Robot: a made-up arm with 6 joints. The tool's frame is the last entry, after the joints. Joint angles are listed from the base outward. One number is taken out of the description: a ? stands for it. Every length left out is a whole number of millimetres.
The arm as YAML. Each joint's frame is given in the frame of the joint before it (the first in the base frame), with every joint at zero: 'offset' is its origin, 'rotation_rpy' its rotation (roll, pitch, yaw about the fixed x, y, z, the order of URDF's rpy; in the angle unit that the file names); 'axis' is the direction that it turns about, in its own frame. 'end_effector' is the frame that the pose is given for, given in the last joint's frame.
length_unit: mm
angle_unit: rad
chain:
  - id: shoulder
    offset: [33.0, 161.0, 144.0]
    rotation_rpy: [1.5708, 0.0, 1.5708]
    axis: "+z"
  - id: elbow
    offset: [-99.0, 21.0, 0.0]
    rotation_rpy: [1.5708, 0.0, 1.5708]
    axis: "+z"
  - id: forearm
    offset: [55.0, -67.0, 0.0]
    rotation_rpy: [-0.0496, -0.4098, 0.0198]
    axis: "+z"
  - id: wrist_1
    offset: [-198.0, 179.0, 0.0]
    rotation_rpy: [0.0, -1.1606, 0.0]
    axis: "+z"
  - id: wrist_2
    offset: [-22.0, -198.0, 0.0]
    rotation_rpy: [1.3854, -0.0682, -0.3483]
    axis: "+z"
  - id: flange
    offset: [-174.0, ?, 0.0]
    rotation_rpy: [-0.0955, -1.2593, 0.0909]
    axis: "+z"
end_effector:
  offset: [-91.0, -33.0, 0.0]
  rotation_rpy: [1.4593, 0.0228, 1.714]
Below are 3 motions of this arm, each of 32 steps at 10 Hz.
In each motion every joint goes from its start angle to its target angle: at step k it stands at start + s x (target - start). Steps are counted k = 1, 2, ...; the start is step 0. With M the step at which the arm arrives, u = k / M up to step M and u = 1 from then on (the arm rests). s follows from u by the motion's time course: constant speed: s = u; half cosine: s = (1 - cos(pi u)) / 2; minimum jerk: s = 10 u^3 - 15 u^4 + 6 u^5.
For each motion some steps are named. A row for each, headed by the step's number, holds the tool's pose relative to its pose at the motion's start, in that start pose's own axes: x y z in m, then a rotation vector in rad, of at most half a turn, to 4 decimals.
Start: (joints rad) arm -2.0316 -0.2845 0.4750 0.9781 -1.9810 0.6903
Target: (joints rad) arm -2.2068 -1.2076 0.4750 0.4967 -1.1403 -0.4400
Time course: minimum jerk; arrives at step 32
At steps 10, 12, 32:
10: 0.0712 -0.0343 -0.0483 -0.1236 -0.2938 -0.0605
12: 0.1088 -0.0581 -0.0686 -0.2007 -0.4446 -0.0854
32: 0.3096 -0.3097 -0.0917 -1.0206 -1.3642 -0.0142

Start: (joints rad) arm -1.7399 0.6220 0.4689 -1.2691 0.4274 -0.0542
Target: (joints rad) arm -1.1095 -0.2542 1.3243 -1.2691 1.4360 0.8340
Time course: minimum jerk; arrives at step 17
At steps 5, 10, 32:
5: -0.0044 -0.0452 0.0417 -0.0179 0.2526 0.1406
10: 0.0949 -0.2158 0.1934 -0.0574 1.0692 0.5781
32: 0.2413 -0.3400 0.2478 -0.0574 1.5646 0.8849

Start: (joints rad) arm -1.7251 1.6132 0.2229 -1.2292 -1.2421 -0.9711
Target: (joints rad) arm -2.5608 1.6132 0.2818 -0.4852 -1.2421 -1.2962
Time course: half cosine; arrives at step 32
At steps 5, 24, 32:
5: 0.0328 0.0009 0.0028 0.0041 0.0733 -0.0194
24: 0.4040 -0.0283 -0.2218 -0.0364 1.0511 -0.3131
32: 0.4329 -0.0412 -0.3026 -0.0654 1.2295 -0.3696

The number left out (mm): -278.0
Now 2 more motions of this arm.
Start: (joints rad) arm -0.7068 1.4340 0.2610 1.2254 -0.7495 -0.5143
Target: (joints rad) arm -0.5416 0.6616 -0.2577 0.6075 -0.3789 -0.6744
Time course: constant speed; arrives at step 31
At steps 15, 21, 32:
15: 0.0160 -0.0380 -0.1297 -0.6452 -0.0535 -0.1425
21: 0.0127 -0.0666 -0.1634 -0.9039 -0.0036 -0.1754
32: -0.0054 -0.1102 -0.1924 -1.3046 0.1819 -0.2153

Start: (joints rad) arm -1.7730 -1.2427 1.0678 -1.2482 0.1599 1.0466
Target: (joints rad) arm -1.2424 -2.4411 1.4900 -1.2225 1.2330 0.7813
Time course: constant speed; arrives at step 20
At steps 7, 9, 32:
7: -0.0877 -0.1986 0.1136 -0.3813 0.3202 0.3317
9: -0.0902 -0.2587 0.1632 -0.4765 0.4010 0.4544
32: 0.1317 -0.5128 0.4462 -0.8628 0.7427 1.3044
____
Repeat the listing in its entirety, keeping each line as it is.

ANSWER SECTION
Robot: a made-up arm with 6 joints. The tool's frame is the last entry, after the joints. Joint angles are listed from the base outward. One number is taken out of the description: a ? stands for it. Every length left out is a whole number of millimetres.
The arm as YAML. Each joint's frame is given in the frame of the joint before it (the first in the base frame), with every joint at zero: 'offset' is its origin, 'rotation_rpy' its rotation (roll, pitch, yaw about the fixed x, y, z, the order of URDF's rpy; in the angle unit that the file names); 'axis' is the direction that it turns about, in its own frame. 'end_effector' is the frame that the pose is given for, given in the last joint's frame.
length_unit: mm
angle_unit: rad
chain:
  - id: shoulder
    offset: [33.0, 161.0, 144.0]
    rotation_rpy: [1.5708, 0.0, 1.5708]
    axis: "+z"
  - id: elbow
    offset: [-99.0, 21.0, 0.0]
    rotation_rpy: [1.5708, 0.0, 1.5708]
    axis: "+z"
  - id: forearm
    offset: [55.0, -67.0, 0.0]
    rotation_rpy: [-0.0496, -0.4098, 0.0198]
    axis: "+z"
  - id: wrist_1
    offset: [-198.0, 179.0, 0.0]
    rotation_rpy: [0.0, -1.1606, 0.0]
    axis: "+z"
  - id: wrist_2
    offset: [-22.0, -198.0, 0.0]
    rotation_rpy: [1.3854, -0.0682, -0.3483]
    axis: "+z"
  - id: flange
    offset: [-174.0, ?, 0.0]
    rotation_rpy: [-0.0955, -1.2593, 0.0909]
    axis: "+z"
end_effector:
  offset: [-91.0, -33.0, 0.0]
  rotation_rpy: [1.4593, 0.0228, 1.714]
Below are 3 motions of this arm, each of 32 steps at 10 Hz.
In each motion every joint goes from its start angle to its target angle: at step k it stands at start + s x (target - start). Steps are counted k = 1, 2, ...; the start is step 0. With M the step at which the arm arrives, u = k / M up to step M and u = 1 from then on (the arm rests). s follows from u by the motion's time course: constant speed: s = u; half cosine: s = (1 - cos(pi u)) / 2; minimum jerk: s = 10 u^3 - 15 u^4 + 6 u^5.
For each motion some steps are named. A row for each, headed by the step's number, holds the tool's pose relative to its pose at the motion's start, in that start pose's own axes: x y z in m, then a rotation vector in rad, of at most half a turn, to 4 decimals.
Start: (joints rad) arm -2.0316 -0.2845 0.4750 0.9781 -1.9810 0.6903
Target: (joints rad) arm -2.2068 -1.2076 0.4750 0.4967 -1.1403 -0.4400
Time course: minimum jerk; arrives at step 32
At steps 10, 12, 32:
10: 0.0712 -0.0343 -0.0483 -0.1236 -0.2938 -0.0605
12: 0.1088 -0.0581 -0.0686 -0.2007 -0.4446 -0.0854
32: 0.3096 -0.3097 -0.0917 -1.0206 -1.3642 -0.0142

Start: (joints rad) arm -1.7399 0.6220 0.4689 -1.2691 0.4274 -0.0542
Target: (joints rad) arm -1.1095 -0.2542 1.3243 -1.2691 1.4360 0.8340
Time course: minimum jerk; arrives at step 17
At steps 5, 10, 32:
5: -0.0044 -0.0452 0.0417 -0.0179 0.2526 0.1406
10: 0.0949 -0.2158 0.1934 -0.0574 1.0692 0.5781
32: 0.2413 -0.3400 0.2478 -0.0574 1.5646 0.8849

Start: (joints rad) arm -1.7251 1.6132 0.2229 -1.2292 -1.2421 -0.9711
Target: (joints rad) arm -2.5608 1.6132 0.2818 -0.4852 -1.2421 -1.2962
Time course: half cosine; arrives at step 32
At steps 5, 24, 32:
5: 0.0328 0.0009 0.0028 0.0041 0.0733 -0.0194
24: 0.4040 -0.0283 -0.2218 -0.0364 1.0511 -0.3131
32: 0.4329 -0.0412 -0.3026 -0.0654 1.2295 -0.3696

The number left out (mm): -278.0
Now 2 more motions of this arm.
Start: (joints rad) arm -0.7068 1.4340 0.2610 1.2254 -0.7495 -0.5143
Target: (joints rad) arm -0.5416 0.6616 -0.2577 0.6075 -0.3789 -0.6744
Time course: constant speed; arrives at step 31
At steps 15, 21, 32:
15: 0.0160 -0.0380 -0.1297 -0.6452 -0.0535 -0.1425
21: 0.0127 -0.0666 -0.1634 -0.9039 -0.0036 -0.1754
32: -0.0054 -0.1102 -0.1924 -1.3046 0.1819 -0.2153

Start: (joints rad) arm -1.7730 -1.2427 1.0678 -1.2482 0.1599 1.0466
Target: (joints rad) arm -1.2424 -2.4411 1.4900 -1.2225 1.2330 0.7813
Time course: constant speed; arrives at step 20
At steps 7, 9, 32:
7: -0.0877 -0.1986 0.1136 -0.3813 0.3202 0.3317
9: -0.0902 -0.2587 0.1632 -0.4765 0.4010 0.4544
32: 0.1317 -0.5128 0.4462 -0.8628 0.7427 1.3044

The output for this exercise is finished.